British, Scottish Opens put links-style golf on display
Sandwich, England - Get ready for a rare treat – two weeks of links golf.
This week’s Scottish Open at Castle Stuart should provide the ideal warm-up to the Open Championship at Royal St George’s in less than two weeks. We don’t often get back-to-back tournaments on links.
A walk around Royal St George’s had me looking ahead in anticipation to the Open Championship. The links aren’t as fast and running as they were in April. June rains have made sure of that. However, they look magnificent, and should provide a stern test to the world’s best.
So, too, should Castle Stuart. I haven’t seen the new links yet, but I’ve heard nothing but praise for the Mark Parsinen/Gil Hanse design beside the Moray Firth.
However, it’s just the fact we’re going to have two weeks by the sea that thrills me. It’s hard to believe that golf first started on the great links land that surround the British Isles, yet most professional tournaments played on this island are contested on inland courses.
Don’t get me wrong, we have many great inland tracks in the British Isles.

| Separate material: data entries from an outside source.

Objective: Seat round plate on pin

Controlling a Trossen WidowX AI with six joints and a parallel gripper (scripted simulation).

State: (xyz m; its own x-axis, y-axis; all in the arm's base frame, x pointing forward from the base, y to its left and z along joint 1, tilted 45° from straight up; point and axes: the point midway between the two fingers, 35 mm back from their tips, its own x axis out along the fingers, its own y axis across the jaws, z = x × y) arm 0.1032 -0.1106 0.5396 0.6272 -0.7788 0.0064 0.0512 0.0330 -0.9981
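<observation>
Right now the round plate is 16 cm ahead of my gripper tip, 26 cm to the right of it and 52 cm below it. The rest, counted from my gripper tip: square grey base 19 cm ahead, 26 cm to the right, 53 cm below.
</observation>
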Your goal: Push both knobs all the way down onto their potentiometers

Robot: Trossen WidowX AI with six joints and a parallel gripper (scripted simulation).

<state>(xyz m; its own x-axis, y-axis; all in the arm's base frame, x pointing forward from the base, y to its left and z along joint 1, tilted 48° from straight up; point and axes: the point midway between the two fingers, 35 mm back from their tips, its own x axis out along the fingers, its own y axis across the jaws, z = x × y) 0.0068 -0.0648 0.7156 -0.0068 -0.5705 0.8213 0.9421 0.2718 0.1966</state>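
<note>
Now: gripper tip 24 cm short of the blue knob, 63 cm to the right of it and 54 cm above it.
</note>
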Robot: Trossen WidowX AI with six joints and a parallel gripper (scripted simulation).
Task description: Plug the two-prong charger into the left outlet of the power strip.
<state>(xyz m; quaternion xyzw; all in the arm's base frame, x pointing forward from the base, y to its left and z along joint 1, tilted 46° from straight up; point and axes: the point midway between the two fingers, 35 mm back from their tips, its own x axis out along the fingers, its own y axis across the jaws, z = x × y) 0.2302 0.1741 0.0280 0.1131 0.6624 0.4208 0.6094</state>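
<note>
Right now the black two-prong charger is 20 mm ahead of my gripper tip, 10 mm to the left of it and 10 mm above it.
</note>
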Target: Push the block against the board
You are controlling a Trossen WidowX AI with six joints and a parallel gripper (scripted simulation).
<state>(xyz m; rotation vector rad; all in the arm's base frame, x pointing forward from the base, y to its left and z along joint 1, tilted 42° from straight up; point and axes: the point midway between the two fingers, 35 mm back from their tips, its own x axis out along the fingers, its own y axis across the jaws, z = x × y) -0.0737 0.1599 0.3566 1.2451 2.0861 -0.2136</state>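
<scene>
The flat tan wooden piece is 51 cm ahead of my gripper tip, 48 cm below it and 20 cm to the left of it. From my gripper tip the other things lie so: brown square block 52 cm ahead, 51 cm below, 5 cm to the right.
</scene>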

Unfortunately, most of them don’t get played for the same reason the great links don’t get used either.
The European Tour’s modern business model precludes the great links and inland courses from staging tournaments. Tournaments head to courses that can afford to buy the event.
It’s smart business for the European Tour, but it doesn’t always provide for the best venues. The Ryder Cup is a good example. The deep pockets of Michael Smurfit and Terry Matthews are the main reason the last two matches in Europe went to the K Club and Celtic Manor.
If the Ryder Cup had been taken to the best courses in Ireland and Wales, then these two venues wouldn’t have had a look in.
The problem is, traditional members clubs just can’t afford to pay the facility fee the European Tour demands to stage an event. My own club, Woburn, staged the British Masters for many years, but had to stop when the European Tour asked for £250,000 to stage the 2003 event. So the tournament moved to the Forest of Arden, owned by hotel chain Marriott.
So Castle Stuart will have a big financial stake in Scottish Open along with sponsors Barclays. It’s sound marketing strategy, because beamed images of these beautiful links should help put the course on the map.
Nairn Golf Club is just along the coastline. This fantastic links course is worthy of holding the Scottish Open. Yet, like other great links around the British coastline, the private members club doesn’t have the financial clout to attract a big tournament.
I’m afraid it’s a sign of the times.
So I will glory in two weeks of links golf. It doesn’t come along too often, and should be celebrated when it does.